Tell the Encoder (thus hash_args()) to ignore arguments of types.

Example

>>> class Bar:
>>>    pass
>>>
>>> # Don't use Bar instances in cache keys
>>> @genno.caching.Encoder.ignore(Bar)

Ignore all unrecognized types

>>> @genno.caching.Encoder.ignore(object)
classmethod register(func)[source]

Register func to serialize a type not handled by json.JSONEncoder.

func should return a type that is handled by JSONEncoder; see the docs.

Example

>>> class Foo:
>>>    a = 3
>>>
>>> @genno.caching.Encoder.register
>>> def _encode_foo(o: Foo):
>>>     return dict(a=o.a)  # JSONEncoder can handle dict()
genno.caching.decorate(func: Callable, computer: Computer | None = None, cache_path=None, cache_skip: bool = False) Callable[source]

Helper for Computer.cache().

Parameters:
  • computer (Computer, optional) – If supplied, the config dictionary stored in the Computer is used to look up values for cache_path and cache_skip, at the moment when func is called.

  • cache_path (os.PathLike, optional) – Directory in which to store cache files.

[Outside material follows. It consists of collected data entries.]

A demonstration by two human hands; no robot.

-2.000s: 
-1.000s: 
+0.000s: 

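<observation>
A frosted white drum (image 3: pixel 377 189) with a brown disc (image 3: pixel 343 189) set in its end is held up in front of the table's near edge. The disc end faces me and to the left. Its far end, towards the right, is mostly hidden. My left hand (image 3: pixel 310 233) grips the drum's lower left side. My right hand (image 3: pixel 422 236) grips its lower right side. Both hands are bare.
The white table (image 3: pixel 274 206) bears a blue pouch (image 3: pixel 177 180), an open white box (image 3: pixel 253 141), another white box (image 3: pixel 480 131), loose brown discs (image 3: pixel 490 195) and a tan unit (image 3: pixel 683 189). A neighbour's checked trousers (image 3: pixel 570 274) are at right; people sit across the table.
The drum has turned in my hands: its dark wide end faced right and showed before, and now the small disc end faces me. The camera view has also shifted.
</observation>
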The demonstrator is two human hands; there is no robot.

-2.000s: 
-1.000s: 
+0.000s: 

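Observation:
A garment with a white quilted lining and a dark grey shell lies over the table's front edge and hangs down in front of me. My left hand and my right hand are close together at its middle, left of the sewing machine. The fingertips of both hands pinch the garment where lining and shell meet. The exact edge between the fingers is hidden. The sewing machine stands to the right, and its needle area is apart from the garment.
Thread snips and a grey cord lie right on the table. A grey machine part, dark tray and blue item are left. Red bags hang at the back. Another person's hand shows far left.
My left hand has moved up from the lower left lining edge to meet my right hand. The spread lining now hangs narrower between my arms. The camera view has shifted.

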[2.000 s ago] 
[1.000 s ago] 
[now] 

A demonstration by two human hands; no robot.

  • cache_skip (bool, optional) – If True, ignore existing cache entries and overwrite them with new values from func.

See also

hash_args, hash_code

genno.caching.hash_args(*args, **kwargs)[source]

Return a 20-character hashlib.blake2b() hex digest of args and kwargs.

Used by decorate().

See also

Encoder

genno.caching.hash_code(func: Callable) str[source]

Return the hashlib.blake2b() hex digest of the compiled bytecode of func.

See also

Encoder

genno.caching.hash_contents(path: Path | str, chunk_size=65536) str[source]

Return the hashlib.blake2b() hex digest the file contents of path.

Parameters:

chunk_size (int, optional) – Read the file in chunks of this size; default 64 kB.